Replicating a molecule of double-stranded DNA involves unwinding its helical structure, separating its two strands, and filling in new partner strands from free nucleic acids (nucleotides). Specific coupling assures that nucleotides are incorporated with correct base-pairing along the length of each of the separated strands (A with T, G with C).
Each of the separated strands is read and matched with appropriate nucleotides to create a newly synthesized partner strand. Nucleotides are added by attaching the phosphate group of the nucleotide (found on its 5′ carbon) to the open 3′ carbon on the end of the elongating strand. Thus replication proceeds by reading the original strand 3′ → 5′ and elongating the new strand 5′ → 3′.
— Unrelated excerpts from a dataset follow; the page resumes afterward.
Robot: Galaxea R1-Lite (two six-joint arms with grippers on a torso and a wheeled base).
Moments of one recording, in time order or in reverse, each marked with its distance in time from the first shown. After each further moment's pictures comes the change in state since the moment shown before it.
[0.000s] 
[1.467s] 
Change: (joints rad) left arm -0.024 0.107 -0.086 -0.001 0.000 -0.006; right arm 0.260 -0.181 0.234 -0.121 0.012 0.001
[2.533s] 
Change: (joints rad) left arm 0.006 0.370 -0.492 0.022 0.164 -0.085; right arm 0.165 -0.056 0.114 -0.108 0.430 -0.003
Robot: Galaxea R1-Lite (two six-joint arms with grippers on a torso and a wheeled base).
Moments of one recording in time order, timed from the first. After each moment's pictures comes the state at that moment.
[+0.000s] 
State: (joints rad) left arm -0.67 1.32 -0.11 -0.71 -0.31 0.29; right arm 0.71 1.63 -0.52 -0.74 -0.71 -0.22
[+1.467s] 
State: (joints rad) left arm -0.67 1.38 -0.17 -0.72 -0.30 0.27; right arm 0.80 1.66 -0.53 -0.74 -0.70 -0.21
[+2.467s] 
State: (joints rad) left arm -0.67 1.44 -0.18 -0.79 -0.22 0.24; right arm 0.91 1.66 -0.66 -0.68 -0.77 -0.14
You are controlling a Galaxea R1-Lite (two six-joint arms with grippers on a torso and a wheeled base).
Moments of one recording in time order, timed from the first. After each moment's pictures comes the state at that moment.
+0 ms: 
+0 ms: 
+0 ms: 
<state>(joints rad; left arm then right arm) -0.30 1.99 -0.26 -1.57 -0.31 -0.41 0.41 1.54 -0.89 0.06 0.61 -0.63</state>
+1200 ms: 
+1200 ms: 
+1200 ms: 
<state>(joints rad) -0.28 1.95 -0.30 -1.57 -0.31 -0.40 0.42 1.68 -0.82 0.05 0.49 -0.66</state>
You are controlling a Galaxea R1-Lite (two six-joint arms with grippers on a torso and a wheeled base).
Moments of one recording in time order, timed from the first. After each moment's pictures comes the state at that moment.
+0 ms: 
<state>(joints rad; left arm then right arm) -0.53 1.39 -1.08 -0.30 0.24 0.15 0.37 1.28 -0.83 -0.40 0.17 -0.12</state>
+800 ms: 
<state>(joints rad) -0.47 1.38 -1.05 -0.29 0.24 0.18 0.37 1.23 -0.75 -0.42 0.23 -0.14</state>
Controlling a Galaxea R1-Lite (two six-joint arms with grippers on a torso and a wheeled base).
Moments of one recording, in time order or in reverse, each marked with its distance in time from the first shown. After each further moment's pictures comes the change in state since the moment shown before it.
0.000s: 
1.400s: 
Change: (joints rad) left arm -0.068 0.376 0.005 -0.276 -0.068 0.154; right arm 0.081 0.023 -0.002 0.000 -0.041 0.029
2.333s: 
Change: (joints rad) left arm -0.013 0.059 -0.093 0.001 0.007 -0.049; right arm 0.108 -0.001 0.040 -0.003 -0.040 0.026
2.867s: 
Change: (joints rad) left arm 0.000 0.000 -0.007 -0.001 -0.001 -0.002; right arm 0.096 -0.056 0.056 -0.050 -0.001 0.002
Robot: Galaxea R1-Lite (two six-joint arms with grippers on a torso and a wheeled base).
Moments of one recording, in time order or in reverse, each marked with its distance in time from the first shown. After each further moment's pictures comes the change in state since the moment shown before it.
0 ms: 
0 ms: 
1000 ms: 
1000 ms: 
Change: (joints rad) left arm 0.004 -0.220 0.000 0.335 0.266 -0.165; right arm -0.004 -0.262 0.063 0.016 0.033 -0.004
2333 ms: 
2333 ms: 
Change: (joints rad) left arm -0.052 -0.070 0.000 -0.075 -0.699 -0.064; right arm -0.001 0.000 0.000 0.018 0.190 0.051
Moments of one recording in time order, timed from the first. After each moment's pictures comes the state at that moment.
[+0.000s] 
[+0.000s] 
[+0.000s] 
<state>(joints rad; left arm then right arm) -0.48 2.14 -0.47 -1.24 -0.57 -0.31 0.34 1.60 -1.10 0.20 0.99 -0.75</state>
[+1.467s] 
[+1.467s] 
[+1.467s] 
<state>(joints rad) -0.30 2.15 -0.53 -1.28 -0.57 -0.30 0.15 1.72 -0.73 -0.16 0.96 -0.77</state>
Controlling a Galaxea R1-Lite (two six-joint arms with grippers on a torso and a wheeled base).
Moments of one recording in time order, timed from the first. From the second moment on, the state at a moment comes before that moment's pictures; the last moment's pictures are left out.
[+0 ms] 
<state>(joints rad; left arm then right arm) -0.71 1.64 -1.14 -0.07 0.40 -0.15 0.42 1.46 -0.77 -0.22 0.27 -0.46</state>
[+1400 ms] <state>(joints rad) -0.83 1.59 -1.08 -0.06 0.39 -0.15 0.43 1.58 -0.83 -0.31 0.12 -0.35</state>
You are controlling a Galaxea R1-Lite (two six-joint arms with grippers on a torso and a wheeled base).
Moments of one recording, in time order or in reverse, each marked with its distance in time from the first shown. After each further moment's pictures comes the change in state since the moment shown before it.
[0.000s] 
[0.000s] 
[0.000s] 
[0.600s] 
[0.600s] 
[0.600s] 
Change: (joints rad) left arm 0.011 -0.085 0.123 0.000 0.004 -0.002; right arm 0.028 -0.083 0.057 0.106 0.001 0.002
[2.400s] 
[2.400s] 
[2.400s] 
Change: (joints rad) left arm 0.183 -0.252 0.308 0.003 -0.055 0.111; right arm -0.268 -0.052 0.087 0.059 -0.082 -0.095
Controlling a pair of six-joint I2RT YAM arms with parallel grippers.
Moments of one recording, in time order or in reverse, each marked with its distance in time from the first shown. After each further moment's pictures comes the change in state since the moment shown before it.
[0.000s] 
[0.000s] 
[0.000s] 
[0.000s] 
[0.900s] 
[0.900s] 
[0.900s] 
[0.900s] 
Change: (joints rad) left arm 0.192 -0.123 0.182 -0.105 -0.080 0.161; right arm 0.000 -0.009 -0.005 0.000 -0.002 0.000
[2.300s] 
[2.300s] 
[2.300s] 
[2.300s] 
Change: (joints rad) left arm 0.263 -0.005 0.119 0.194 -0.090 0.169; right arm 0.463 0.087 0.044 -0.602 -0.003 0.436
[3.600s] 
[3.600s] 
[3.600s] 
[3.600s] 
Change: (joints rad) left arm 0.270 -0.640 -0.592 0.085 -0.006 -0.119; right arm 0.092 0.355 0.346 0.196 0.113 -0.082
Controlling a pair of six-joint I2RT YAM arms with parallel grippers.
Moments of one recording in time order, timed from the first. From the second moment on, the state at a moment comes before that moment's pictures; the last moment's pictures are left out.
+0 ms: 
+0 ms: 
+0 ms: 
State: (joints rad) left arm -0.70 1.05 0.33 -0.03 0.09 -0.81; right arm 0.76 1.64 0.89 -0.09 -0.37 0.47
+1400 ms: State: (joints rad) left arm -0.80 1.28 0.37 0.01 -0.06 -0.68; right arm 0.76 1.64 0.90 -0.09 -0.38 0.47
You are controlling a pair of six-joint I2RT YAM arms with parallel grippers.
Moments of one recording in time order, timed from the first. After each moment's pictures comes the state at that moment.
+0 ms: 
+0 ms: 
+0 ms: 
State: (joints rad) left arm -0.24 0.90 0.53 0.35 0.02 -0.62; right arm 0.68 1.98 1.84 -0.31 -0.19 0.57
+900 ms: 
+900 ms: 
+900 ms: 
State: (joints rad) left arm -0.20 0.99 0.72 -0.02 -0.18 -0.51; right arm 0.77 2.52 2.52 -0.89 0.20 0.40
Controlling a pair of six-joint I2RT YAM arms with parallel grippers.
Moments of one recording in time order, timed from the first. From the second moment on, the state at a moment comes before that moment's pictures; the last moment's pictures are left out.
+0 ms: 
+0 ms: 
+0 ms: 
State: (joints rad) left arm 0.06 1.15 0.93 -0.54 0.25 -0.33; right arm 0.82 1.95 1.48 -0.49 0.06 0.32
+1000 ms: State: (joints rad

Because the strands of double-stranded DNA run antiparallel, replication is performed in opposite directions, with one side extending its newly synthesized strand towards the replication fork and one side away. Only short portions (Okazaki fragments) can be synthesized in the direction away from the fork as it unzips, making this side the lagging strand. Replication on the leading strand, by contrast, is continuous into the direction of the replication fork as it unzips.
DNA replication is semi-conservative on account of its two resulting molecules of double-stranded DNA each having retained a strand from the original molecule in addition to the newly synthesized strand.
|DNA helicase||works at the replication fork to unwind the helix (unzips DNA)|
|Topoisomerases, including DNA gyrase||relax super-coiling that results from unwinding the helix|
|Single-stranded binding proteins (SSBPs)||bind to the separated strands of DNA to keep them from reannealing|
|Primase||creates short RNA primer that is temporarily attached for DNA polymerase to extend from|
|DNA polymerase||follows the replication fork, working to add new nucleotides in 5′ → 3′ direction; proofreads and removes incorrect nucleotides|
|DNA ligase||helps to anneal strands; joins Okazaki fragments|
|Telomerase||lengthens telomeres of linear eukaryotic DNA|
The process of DNA replication begins at an origin of replication, where the molecule's two strands are separated, producing a replication bubble with two replication forks unzipping the DNA bidirectionally away from the origin. Prokaryotes usually have a single origin of replication for their single, circular DNA. Eukaryotes, however, have multiple origins of replication across their numerous linear chromosomes.
Linear chromosomes will arrive at an issue with replication at the ends of their lagging strands by which a portion of the strand at the very end (located in the telomere, a region of repetitive sequences at the end of the chromosome) is unable to be synthesized due to the lack of a 3′ end of a nucleotide to extend from. This issue results in the progressive shortening of the telomeres in linear chromosomes after numerous rounds of replication. The issue is resolved in presence of telomerase which acts to lengthen the telomeres with repetitive sequences, thereby protecting them from loss during replication.